> **Extracted data**
- - - -

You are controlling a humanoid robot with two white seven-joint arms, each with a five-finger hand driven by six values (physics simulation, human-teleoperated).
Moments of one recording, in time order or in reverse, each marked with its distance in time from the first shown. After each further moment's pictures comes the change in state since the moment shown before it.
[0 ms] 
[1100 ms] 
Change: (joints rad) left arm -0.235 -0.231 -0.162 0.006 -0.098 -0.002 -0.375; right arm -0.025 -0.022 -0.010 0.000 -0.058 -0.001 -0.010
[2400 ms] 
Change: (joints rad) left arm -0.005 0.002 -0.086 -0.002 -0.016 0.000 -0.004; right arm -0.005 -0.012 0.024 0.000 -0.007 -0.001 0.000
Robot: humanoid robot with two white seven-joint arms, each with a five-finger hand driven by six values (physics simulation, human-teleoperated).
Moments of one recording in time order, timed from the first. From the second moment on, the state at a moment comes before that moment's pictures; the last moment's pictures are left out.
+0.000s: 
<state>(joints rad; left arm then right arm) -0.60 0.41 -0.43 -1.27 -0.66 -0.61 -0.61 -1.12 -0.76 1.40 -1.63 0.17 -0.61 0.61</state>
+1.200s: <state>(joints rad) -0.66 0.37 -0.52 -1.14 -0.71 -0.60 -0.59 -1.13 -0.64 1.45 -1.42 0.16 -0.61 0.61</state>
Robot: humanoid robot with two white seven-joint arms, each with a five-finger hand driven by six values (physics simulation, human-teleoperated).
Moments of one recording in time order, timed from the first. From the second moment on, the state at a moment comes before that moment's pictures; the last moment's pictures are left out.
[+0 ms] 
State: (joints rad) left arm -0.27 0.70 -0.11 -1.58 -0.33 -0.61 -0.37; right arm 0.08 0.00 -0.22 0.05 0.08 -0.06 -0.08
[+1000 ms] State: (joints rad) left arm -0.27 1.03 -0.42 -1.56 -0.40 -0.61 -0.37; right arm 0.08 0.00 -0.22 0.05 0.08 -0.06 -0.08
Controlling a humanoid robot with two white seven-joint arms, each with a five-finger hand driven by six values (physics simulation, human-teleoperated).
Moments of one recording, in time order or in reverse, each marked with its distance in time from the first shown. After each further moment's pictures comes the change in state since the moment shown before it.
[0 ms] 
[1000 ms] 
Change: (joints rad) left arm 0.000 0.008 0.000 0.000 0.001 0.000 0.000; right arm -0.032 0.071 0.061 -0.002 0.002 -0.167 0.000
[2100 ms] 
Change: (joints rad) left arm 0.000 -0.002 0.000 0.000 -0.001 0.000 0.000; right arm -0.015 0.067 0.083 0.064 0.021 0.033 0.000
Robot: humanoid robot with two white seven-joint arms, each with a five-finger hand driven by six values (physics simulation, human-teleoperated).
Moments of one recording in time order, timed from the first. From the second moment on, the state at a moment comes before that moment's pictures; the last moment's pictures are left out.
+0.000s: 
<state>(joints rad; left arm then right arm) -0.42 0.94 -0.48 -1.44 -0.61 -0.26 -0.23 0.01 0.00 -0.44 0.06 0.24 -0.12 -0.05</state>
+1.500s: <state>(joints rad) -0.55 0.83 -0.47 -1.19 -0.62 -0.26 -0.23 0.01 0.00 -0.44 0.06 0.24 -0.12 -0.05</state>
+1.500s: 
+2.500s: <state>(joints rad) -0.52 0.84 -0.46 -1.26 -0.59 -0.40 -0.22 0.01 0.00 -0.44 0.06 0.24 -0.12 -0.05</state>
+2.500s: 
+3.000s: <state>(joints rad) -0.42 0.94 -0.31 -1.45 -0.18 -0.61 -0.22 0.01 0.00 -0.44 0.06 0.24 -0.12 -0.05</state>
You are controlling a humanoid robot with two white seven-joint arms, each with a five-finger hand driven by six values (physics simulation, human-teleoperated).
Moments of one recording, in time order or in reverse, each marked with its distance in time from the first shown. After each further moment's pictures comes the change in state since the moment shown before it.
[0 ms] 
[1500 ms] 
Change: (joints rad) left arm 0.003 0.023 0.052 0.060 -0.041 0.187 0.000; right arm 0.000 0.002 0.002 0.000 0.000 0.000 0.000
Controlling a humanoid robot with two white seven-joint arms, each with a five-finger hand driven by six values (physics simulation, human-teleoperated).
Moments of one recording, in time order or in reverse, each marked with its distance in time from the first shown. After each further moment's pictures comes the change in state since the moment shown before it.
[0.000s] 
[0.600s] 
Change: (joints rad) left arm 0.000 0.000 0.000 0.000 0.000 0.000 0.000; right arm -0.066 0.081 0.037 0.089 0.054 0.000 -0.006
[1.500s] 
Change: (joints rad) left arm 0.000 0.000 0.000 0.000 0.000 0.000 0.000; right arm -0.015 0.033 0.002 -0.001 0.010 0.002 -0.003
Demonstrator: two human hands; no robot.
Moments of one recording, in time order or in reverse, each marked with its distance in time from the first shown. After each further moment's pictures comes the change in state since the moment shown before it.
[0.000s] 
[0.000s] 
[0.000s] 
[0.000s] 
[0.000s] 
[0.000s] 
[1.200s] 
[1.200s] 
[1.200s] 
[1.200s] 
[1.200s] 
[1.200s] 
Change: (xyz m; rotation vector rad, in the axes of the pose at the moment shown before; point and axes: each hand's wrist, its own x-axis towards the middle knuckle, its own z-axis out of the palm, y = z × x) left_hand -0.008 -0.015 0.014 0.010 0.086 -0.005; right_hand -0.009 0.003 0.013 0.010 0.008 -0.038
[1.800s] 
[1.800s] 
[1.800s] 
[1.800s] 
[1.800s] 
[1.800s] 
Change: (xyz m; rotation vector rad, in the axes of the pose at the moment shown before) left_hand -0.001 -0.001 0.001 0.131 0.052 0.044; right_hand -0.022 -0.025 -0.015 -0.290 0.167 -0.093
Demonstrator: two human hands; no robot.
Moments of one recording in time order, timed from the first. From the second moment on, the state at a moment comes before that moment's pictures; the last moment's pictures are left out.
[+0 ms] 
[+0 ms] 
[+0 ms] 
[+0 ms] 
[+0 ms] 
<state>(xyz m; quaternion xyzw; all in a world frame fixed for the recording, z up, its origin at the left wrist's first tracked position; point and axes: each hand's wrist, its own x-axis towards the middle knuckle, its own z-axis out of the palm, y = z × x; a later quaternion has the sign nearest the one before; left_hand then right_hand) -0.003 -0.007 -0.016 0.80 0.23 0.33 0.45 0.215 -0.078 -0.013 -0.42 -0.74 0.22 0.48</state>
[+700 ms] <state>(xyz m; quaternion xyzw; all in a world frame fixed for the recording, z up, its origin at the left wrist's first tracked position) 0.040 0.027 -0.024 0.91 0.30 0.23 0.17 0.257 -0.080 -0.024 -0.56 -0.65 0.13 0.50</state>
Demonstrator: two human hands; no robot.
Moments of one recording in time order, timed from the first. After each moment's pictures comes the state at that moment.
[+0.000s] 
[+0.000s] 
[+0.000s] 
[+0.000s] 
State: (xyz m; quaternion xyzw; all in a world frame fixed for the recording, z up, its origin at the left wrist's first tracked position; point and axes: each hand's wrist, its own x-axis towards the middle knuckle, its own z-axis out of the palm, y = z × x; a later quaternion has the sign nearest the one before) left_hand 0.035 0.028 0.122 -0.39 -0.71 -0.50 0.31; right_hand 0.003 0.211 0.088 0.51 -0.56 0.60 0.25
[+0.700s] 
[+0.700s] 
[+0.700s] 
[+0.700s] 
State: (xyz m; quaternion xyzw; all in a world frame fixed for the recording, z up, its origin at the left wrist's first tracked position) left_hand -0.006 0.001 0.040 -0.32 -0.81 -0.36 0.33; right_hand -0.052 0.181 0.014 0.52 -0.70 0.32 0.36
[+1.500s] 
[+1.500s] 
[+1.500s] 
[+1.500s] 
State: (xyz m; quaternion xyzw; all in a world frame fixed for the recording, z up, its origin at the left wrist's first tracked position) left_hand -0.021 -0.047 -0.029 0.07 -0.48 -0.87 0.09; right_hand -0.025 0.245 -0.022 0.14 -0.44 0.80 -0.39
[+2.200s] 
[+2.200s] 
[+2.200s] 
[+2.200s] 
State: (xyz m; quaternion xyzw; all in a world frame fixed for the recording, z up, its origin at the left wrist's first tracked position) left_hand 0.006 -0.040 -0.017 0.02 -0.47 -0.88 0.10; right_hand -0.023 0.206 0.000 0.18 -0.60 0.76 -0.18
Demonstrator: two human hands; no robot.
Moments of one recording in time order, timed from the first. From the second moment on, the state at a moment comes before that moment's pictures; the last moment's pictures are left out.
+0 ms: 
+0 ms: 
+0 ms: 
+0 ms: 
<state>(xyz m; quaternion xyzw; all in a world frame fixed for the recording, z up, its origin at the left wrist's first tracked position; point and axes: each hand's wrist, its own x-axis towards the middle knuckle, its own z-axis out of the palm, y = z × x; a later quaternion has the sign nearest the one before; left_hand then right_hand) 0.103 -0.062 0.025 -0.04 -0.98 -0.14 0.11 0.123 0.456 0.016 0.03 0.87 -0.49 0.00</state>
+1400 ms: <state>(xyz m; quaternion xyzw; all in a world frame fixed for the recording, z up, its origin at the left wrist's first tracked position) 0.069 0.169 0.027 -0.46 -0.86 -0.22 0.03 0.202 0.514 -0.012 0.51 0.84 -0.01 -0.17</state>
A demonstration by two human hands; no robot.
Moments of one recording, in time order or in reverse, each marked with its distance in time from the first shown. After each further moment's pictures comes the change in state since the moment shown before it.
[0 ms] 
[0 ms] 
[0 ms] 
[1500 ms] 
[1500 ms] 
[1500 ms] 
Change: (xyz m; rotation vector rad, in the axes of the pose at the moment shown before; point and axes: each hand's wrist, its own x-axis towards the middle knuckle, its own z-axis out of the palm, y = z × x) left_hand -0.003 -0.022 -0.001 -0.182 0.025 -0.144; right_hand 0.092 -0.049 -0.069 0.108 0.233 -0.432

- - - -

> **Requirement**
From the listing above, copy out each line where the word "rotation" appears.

> **Answer space**
Change: (xyz m; rotation vector rad, in the axes of the pose at the moment shown before; point and axes: each hand's wrist, its own x-axis towards the middle knuckle, its own z-axis out of the palm, y = z × x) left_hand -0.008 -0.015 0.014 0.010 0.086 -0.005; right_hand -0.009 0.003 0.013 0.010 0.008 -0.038
Change: (xyz m; rotation vector rad, in the axes of the pose at the moment shown before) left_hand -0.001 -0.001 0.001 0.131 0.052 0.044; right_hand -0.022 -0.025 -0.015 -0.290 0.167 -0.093
Change: (xyz m; rotation vector rad, in the axes of the pose at the moment shown before; point and axes: each hand's wrist, its own x-axis towards the middle knuckle, its own z-axis out of the palm, y = z × x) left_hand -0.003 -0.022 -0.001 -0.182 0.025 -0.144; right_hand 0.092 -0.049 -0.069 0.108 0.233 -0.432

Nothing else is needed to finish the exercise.